You are given the root of a binary tree containing digits from 0 to 9 only.

Each root-to-leaf path in the tree represents a number.

For example, the root-to-leaf path 1 -> 2 -> 3 represents the number 123.

Return the total sum of all root-to-leaf numbers. Test cases are generated so that the answer will fit in a 32-bit integer.

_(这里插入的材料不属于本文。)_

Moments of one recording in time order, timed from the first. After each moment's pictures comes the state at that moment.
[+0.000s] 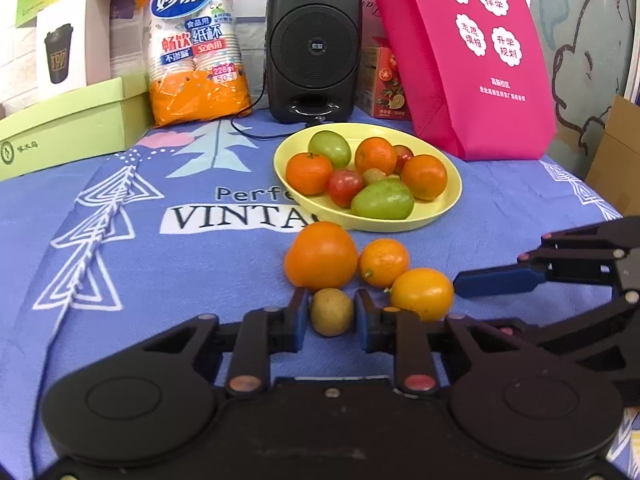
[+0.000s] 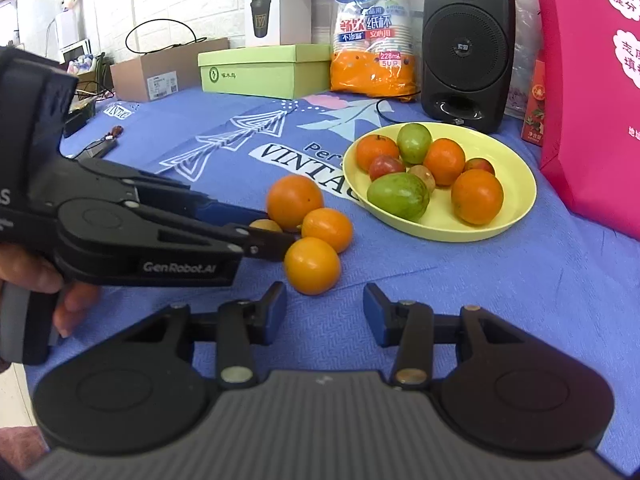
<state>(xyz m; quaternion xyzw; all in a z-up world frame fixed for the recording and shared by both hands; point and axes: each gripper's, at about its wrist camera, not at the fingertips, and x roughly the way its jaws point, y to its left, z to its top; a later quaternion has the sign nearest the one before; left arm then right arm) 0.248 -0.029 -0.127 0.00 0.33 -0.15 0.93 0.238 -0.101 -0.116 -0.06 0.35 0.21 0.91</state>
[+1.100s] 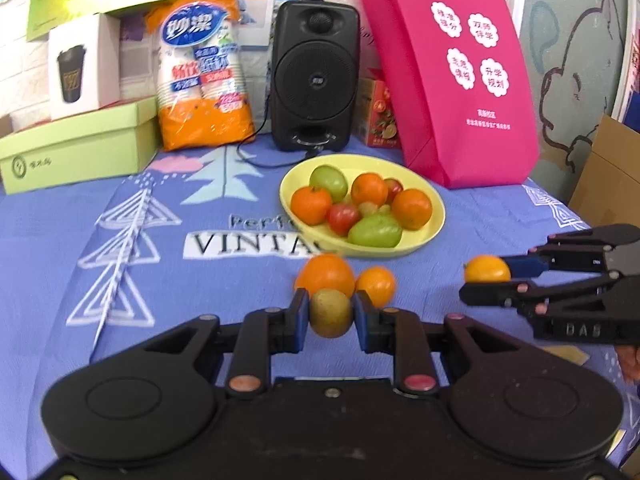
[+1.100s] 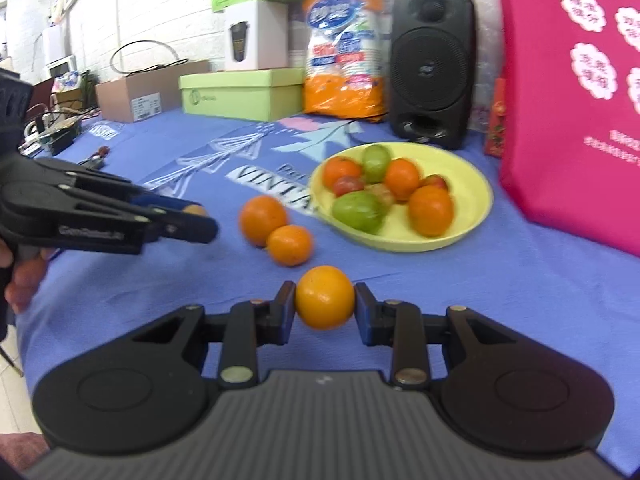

A leaf node is a node with no children.

Example 1:

Input: root = [1,2,3]
Output: 25
Explanation:
The root-to-leaf path 1->2 represents the number 12.
The root-to-leaf path 1->3 represents the number 13.
Therefore, sum = 12 + 13 = 25.

Example 2:

Input: root = [4,9,0,5,1]
Output: 1026
Explanation:
The root-to-leaf path 4->9->5 represents the number 495.
The root-to-leaf path 4->9->1 represents the number 491.
The root-to-leaf path 4->0 represents the number 40.
Therefore, sum = 495 + 491 + 40 = 1026.

Constraints: The number of nodes in the tree is in the range [1, 1000].
0 <= Node.val <= 9 The depth of the tree will not exceed 10.

题目大意：

由root到叶子节点的数字组成多位数的数，求这些数的总和

解题思路：

题目提到叶子节点，所以DFS中要含叶子节点的情况

解题步骤：

N/A

注意事项：

题目提到叶子节点，所以DFS中要含叶子节点的情况。当然还要有root为空的情况，这样root.left和root.right不用非空检查，代码更简洁

Python代码：

def sumNumbers(self, root: TreeNode) -> int:
	return self.dfs(root, 0)

def dfs(self, root, path):
	if not root:
		return 0
	current = path * 10 + root.val
	if not root.left and not root.right:
		return current
	#if root.left #if root.right:
	return self.dfs(root.left, current) + self.dfs(root.right, current)

算法分析：

时间复杂度为O(n)，空间复杂度O(1)